• **YOUR ASSIGNMENT**: Images are not wanted; transcribe the rest of the listing exactly.

• **DATA PROVIDED**:

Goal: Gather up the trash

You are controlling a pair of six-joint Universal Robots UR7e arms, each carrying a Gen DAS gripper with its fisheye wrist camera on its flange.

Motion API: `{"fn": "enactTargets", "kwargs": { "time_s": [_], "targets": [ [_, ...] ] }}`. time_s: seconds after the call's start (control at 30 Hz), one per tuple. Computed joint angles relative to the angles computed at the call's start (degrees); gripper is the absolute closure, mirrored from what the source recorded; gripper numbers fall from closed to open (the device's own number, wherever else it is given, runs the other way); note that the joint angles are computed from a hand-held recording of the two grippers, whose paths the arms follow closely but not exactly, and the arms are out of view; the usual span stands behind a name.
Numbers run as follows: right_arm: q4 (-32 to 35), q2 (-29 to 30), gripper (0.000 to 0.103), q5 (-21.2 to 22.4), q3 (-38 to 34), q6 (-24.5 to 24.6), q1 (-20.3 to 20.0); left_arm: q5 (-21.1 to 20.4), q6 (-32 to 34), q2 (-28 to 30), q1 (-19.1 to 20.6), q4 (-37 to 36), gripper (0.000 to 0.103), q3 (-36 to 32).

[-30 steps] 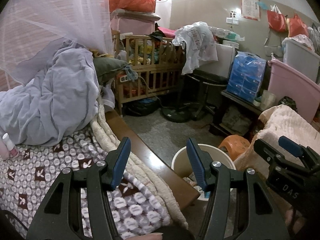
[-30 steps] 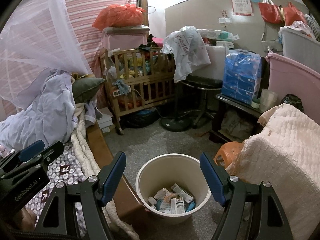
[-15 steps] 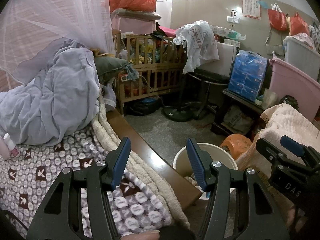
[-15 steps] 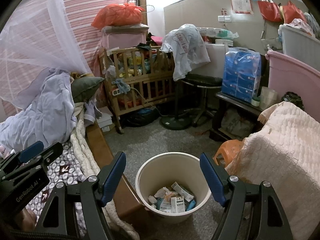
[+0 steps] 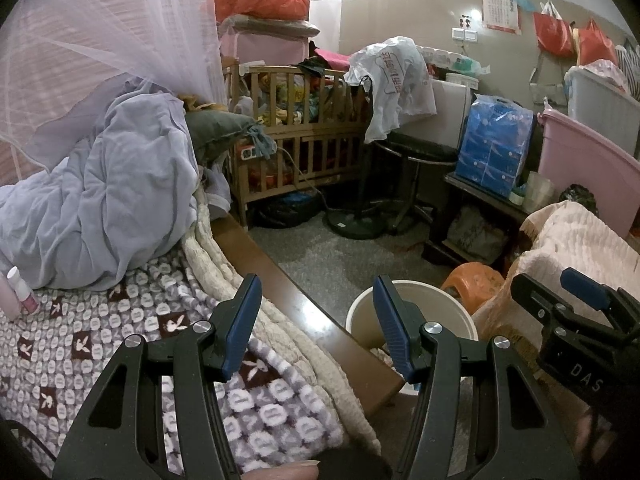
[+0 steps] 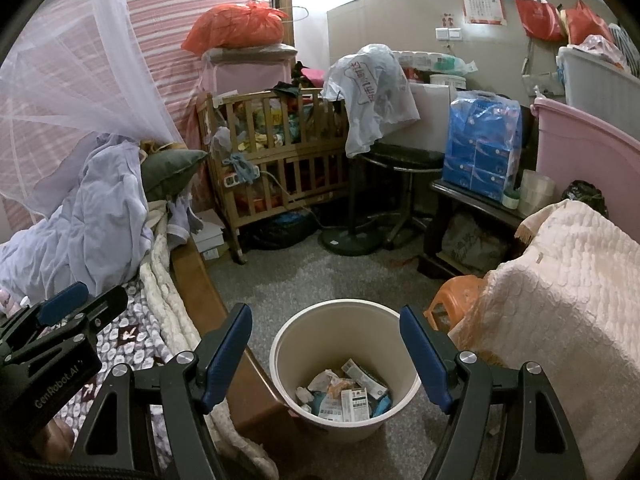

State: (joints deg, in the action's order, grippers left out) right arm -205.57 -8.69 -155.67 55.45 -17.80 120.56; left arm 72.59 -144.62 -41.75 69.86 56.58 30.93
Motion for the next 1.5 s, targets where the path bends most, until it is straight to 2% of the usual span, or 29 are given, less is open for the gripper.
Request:
{"fn": "enactTargets", "kwargs": {
  "time_s": [1.07, 1.37, 1.5],
  "targets": [
    [0.4, -0.6, 0.029, -0.2, 1.7, 1.8, 0.0, 0.1, 0.1, 0.6, 0.5, 1.5, 0.046, -1.0],
    [0.8, -0.7, 0.028, -0.4, 2.9, 3.1, -0.2, 0.0, -0.1, 4.1, 1.2, 6.3, 0.046, -7.5],
    [2.6, -0.7, 0.028, 0.0, 2.9, 4.2, -0.6, 0.6, -0.5, 8.1, 2.0, 11.5, 0.046, -15.6]
  ]
}}
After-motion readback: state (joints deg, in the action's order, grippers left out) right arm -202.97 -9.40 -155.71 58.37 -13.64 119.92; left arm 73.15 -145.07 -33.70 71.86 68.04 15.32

• **TASK SOLUTION**:
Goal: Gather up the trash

You are controlling a pair of six-joint Universal Robots UR7e arms, each carrying a Gen DAS gripper with its fisheye wrist camera on its flange.

Motion API: `{"fn": "enactTargets", "kwargs": { "time_s": [_], "targets": [ [_, ...] ] }}`. time_s: seconds after the call's start (control at 30 Hz), one per tuple. Computed joint angles relative to the angles computed at the call's start (degrees); gripper is the absolute closure, mirrored from what the source recorded; gripper numbers fall from closed to open (the device's own number, wherever else it is given, runs the other way); note that the joint angles are computed from a hand-held recording of the two grippers, whose paths the arms follow closely but not exactly, and the arms are out of view; the usual span stands behind a name.
Numbers run as follows: right_arm: q4 (-32 to 35), q2 (-29 to 30), gripper (0.000 to 0.103), q5 (-21.2 to 22.4), q3 (-38 to 34), q6 (-24.5 to 24.6), q1 (-20.3 to 20.0); left_arm: q5 (-21.1 to 20.4), q6 (-32 to 34), q2 (-28 to 30), q1 (-19.1 to 20.6), q4 (-37 to 36), gripper (0.000 to 0.103), q3 (-36 to 32).

[-30 steps] 
[-30 steps] 
[-15 steps] 
[-15 steps] 
[+0 steps] 
[+0 steps] 

State: (joints deg, in the action's order, grippers left out) right arm -205.57 -8.69 -155.67 55.45 -17.80 120.56; left arm 72.59 -144.62 -41.75 69.86 56.58 30.93
Motion for the next 1.5 s, targets where the path bends most, until it is straight to 2% of the usual span, or 29 are given, less is open for the gripper.
Request:
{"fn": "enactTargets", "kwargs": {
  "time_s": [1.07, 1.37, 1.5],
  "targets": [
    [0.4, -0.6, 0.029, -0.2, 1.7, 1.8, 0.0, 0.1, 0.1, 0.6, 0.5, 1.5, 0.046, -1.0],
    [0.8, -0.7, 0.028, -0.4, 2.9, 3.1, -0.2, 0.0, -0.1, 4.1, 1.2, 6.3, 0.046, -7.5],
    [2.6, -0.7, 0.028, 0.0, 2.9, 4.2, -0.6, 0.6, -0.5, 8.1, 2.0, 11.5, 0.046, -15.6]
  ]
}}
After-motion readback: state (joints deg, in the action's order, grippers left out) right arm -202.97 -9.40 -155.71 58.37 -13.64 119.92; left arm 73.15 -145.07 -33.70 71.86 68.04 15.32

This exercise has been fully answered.